Biologists Anna Kluibenschedl, left, Miwa Takahashi and Joy Smith prepare their dive gear for a trip to the underwater carbon-dioxide vents just off Normanby Island, Papua New Guinea.
Islanders are ferried just after dawn to the village of Esa’Ala on Normanby Island, Papua New Guinea. The people who live on these remote islands get almost all of their animal protein from the sea.
Biologists Sam Noonan, left, and Miwa Takahashi collect sea grass in Papua New Guinea. Sea grasses, which are expected to increase as the ocean becomes more acidic, grow far faster near the CO2 vents.
A child from Dobu Island, Papua New Guinea, smiles up at scientists working aboard a dive boat anchored just offshore. Many children here are skilled at paddling dugout canoes by the time they reach age 3.
Villagers from Normanby Island look on as scientists don diving gear to survey underwater carbon-dioxide vents.
Coral reef ecologist Katharina Fabricius greets Patricia Chris, matriarch of a family that controls access to coral reefs off Normanby Island, Papua New Guinea, where carbon-dioxide bubbles escape through cracks in the seafloor. Every year, Fabricius visits the family and asks permission to study marine life around the vent sites.

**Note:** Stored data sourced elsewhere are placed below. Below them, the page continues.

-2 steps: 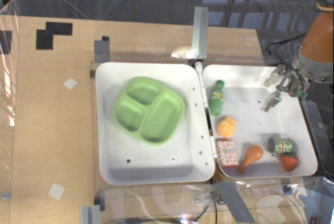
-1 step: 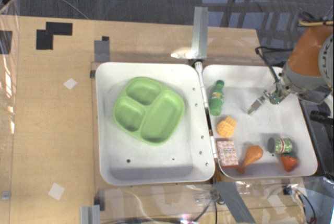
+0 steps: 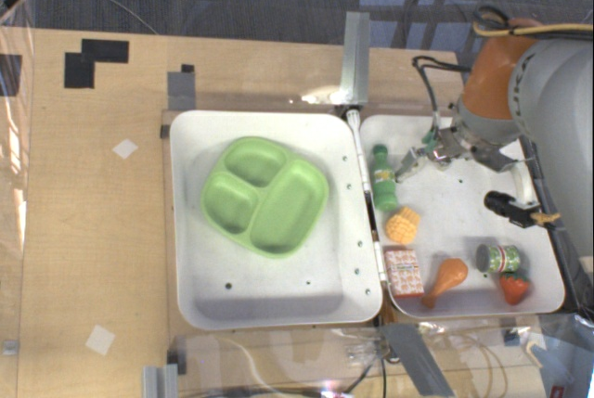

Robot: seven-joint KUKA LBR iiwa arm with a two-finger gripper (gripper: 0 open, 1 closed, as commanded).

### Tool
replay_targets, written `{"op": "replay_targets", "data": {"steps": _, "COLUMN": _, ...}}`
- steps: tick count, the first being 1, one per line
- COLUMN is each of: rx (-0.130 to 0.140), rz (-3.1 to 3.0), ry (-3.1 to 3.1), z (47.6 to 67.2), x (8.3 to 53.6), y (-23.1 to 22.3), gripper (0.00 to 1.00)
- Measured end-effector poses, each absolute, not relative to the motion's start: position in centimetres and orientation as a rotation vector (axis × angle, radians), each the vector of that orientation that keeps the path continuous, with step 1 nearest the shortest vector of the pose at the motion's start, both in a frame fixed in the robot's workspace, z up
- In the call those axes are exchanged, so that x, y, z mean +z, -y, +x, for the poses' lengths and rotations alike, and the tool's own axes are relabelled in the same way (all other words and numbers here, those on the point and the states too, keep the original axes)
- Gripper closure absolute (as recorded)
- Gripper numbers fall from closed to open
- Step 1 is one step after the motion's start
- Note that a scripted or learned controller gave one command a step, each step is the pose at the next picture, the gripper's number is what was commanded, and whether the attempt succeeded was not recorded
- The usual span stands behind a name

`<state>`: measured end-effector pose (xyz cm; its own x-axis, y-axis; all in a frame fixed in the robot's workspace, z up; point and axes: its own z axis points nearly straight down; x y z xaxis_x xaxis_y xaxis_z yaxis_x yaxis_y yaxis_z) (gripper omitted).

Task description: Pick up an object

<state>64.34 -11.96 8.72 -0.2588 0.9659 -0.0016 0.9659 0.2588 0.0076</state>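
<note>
1. Green bottle (image 3: 381,178), camera view: a toy bottle with a dark cap lying on its side in the right bin (image 3: 455,224), lengthwise along that bin's left wall, cap toward the top of the frame. It is the likeliest item for the task, being nearest the tool.
2. Gripper (image 3: 408,166): it reaches in from the right of the frame and slants down-left, with its tip just beside the bottle's upper half. Whether it is spread or pressed together cannot be told from this angle, and nothing is seen held in it.
3. Handling, judged: the bottle looks like light, stiff, hollow plastic with a smooth round body that may roll or slip. The best hold is across the mid-body, below the cap.
4. Edges: the bottle lies close against the left wall and the double rim (image 3: 364,201) between the bins. There is little room on that side, so the wall may block the approach.
5. Neighbours in the right bin:
   - A yellow corn cob (image 3: 402,224) sits just below the bottle, near or touching its base.
   - A pink carton (image 3: 404,271) is lower again.
   - A brown drumstick (image 3: 446,278) is beside the carton.
   - A small can (image 3: 498,257) and a red toy item (image 3: 515,289), kind unclear, are at lower right.
6. Open room: the right bin's centre and upper floor are bare, giving space to lift and withdraw toward the right.
7. Left bin (image 3: 278,294): it holds a green divided plate (image 3: 264,195), well apart from the tool.
</note>
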Motion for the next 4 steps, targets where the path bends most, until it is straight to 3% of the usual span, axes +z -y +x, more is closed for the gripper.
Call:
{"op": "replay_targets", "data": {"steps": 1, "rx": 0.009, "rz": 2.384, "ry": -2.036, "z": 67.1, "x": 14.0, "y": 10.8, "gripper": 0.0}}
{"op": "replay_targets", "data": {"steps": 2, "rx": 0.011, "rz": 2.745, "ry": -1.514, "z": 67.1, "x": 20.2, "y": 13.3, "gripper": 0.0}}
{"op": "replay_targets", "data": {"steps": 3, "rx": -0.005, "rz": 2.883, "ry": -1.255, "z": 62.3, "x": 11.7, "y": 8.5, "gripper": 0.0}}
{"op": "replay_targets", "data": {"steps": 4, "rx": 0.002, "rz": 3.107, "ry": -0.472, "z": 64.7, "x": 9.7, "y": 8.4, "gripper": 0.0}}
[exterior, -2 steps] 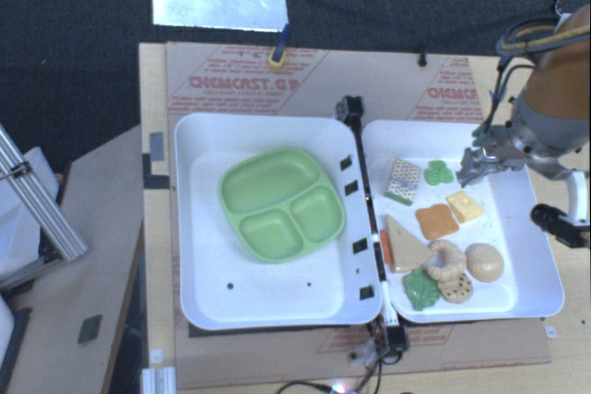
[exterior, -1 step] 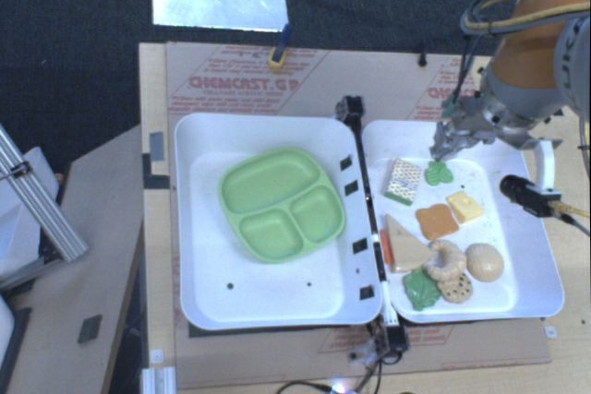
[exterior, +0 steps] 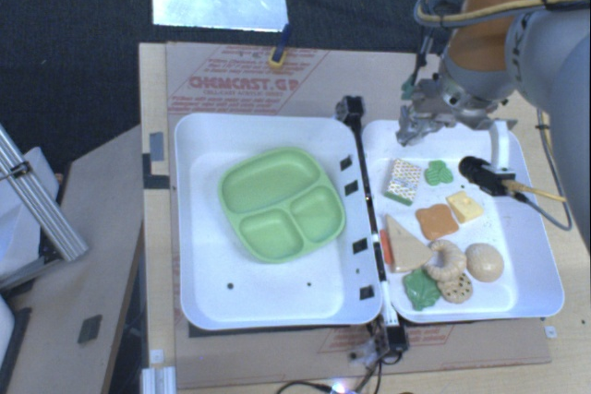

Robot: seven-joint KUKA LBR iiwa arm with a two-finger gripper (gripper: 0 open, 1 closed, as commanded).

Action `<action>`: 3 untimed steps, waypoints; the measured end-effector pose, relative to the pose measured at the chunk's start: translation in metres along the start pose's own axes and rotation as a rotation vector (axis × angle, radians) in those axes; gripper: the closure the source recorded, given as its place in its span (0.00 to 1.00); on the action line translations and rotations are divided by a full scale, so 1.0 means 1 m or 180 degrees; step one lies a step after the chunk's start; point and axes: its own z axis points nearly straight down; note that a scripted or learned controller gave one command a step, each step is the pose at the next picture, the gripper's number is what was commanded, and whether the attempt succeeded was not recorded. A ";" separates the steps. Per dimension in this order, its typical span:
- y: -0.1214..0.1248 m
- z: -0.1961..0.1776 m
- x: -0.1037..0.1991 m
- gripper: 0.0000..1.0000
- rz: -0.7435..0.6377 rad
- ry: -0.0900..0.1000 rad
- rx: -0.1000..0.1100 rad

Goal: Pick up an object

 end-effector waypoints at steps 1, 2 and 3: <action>-0.006 -0.013 0.014 1.00 0.0008 -0.0003 0.0002; -0.007 -0.013 0.011 1.00 0.0017 -0.0006 0.0008; 0.000 -0.018 0.006 1.00 0.0019 -0.0006 0.0001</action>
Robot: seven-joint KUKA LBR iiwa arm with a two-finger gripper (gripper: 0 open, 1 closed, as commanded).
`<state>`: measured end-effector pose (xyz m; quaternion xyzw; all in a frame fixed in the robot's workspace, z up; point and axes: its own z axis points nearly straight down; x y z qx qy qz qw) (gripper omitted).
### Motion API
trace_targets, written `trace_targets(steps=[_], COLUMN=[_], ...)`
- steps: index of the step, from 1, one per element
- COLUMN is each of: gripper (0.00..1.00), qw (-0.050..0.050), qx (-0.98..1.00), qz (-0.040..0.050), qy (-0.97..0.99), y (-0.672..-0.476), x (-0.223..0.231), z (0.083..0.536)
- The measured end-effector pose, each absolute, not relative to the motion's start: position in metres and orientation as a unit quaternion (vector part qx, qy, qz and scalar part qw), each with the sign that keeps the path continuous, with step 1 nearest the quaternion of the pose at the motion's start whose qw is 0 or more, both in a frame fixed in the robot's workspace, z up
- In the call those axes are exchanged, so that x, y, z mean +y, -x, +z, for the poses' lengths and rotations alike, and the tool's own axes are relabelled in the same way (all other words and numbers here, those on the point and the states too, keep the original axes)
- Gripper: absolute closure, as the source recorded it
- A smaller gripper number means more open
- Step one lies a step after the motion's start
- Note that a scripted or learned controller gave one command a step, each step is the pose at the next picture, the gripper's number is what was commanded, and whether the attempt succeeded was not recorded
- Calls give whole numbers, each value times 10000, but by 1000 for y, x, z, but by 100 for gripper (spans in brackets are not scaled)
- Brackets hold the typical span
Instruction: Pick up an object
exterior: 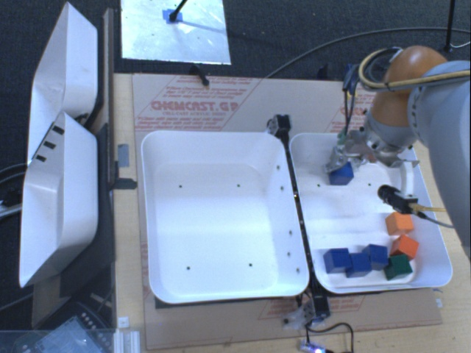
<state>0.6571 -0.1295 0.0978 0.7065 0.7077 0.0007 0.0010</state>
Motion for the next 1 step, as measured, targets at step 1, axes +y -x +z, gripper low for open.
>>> trace_targets(steps=[1], gripper=[100], qw=[24], qx=[7098], qz=[34], qy=[-7044], y=[-659], x=[-37], z=[191])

Augustine Mungkaje, a fisheries professor at the University of Papua New Guinea, helps Australian reef ecologist Katharina Fabricius explain to residents of Esa’Ala, on Normanby Island, why scientists are studying the carbon-dioxide vents just off shore.
Normanby Island resident Gingsley Sovek asks a question of scientists who are explaining to his village why they are studying the CO2 vents near his home.
Children help biologist Joy Smith cart plastic tubs of coral and sediment through the jungle on Normanby Island, Papua New Guinea. She is studying whether CO2 might harm tiny animals at the bottom of the marine food chain.
The teeth of villagers in this part of Papua New Guinea are often stained red from chewing betel nut, a mild stimulant.
David Sabeya builds a canoe near his home on Dobu Island, Papua New Guinea. Sabeya says villagers don’t typically spend much time in or around the carbon-dioxide bubble sites because fewer of the fish and marine creatures they like to eat live there.
Villagers on Normanby Island say goodbye to scientists who came ashore by skiff to explain what they hope to understand about the carbon-dioxide vents just offshore.
A young boy visits the M/V Chertan as it sits anchored off Normanby Island, Papua New Guinea. Villagers paddled the quarter mile out to the dive boat several times each day to sell fresh pineapple or watch scientists prepare their dive gear.
Fishermen gather at sunset in the South Pacific, off Normanby Island. Nearly 1 billion people around the world get the bulk of their animal protein from fish.
Ridley Guma and Edwin Morioga dive at night using spears and flashlights to catch reef fish off Normanby Island, Papua New Guinea.
After spearing small fusilier fish and rabbit fish, Ridley Guma and Edwin Morioga toss the catch aboard a tiny dugout canoe, which trails behind as they swim and scan the reef for their prey.